OK, a quick lesson in processor architecture.
Modern processors have got faster over the years a great deal faster than the rest of the computer system. In particular the processor core - the bit that does the actual computation has become much faster than the memory it uses. Many many years ago there wasn’t a great deal of difference in the time it took to fetch data from memory and the time it took to say add two numbers together. Now the difference is of the order of a hundred times. Clearly this is bad. Indeed if there wasn’t a fix, computers would be very substantially slower than they are today.
The big win is to notice that programs have temporal locality. That is, things that they have used recently, tend to get used again pretty soon. Also they have spatial locality, things you need soon, are often close by in memory to things you recently used. Also, it is possible to make very very fast memory, that is close in speed to modern processors cores. But it is much much less dense, and much more power hungry than ordinary memory. Plus, in order to access it quickly you really need to have it physically right next to the processor core on the same chip. This very fast, but small memory is called cache. The other trick is that we can make the cache operate automatically, buy adding a heap of extra logic, which keeps looking at the memory requests that the processor makes, and short circuits them if the data needed is already in cache. And we make the cache operate in small blocks - so that the data held is in small blocks of memory addresses that are next to one another. Thus we can take advantage of both temporal and spatial locality. If we fetch a data item from memory, the cache controller will ask the memory system for the entire cache block surrounding that data item, and store it. If either that data item, or a close neighbour is needed again soon, it is ready and waiting to be delivered much faster than if the processor had to go all the way to memory. This is a massive win.
As time has gone on, we find that the balance between really fast performance, and the amount of data we can hold in cache starts to fail, and we really wish we had a much bigger cache, but we can’t make it fast enough. So the easy answer, add another layer of cache. So we have really fast, but not very big, and pretty fast, and much bigger cache. These are level 1 and level 2 caches. Very high end processors have three levels of cache. Expect even more.
The problem is of course that eventually a cache gets full. Then the cache controller throws away some data (writing it back to memory it it needs to) and reuses the space so freed for new data. Clearly it might have to throw away data that was actually still in use, and thus the program pays a penalty to get that data back again. In the worst case you can get cache thrashing behaviour.
So, no matter what, more cache means more data held close to the processor core, and the faster the machine will be.

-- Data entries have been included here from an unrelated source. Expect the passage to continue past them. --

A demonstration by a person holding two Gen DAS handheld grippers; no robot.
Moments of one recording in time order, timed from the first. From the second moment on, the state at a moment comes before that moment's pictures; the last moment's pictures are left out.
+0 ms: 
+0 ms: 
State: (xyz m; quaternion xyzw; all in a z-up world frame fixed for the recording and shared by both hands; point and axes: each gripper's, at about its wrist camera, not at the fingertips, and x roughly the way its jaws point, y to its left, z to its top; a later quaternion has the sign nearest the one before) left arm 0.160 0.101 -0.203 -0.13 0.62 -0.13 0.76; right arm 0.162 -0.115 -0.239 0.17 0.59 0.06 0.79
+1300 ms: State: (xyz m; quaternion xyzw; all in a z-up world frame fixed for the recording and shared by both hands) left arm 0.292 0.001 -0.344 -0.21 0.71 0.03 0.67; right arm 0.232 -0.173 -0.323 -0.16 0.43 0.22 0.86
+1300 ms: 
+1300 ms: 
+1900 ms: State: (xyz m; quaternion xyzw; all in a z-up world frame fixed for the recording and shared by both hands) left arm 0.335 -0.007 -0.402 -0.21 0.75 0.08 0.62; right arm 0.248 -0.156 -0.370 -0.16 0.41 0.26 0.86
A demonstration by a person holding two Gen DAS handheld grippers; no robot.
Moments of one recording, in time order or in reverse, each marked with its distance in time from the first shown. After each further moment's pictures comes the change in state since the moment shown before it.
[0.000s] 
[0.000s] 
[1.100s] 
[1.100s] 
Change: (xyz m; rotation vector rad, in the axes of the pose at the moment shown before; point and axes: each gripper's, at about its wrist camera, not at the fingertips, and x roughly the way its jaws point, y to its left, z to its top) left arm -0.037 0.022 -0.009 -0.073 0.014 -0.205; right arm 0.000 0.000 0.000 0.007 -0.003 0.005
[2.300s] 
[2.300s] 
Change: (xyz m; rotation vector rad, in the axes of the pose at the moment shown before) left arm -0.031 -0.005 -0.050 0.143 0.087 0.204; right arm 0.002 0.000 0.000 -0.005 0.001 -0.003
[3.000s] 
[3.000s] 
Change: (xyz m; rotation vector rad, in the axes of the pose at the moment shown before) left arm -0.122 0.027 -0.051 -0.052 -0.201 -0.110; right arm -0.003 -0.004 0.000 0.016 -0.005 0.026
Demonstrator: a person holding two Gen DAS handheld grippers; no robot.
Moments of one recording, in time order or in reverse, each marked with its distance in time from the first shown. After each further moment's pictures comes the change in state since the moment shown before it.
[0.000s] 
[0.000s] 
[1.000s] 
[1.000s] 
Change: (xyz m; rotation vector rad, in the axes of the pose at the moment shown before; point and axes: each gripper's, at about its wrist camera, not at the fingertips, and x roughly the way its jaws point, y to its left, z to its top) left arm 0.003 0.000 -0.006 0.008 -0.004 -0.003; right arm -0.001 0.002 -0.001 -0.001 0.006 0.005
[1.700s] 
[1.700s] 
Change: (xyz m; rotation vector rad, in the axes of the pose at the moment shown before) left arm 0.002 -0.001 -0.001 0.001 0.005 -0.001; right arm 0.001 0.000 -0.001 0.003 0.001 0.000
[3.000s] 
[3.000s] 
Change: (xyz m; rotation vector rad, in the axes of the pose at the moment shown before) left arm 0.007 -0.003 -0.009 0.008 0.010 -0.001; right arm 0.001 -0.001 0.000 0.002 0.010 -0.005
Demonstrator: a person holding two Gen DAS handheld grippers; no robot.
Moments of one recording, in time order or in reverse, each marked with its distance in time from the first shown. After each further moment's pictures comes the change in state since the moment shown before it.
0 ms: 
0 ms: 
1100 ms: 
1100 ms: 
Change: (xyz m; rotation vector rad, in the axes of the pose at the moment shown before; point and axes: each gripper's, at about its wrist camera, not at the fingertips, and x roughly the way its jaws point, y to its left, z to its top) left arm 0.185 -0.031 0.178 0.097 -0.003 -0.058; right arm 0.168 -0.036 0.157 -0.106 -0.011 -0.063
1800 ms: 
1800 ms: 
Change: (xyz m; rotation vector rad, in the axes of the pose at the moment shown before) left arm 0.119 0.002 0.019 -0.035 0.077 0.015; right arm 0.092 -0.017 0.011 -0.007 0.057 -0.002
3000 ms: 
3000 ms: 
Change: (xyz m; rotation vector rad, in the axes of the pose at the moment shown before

The difference is access speeds is pretty impressive. I haven’t looked at the later x86 offering, but a typical set of numbers would be - access to data already in the processor, some fraction of a clock cycle. Access to level 1 cache - say three cycles. Access to level 2 cache - say 25 cycles. Access to memory - hundred plus cycles. That 3MB versus 6MB of cache is the level 2 cache. For completeness, it is worth noting that the level 1 caches are per core caches - and there are two per core - one for data and one for program code. The level 2 cache is shared between the two cores and can hold both code and data.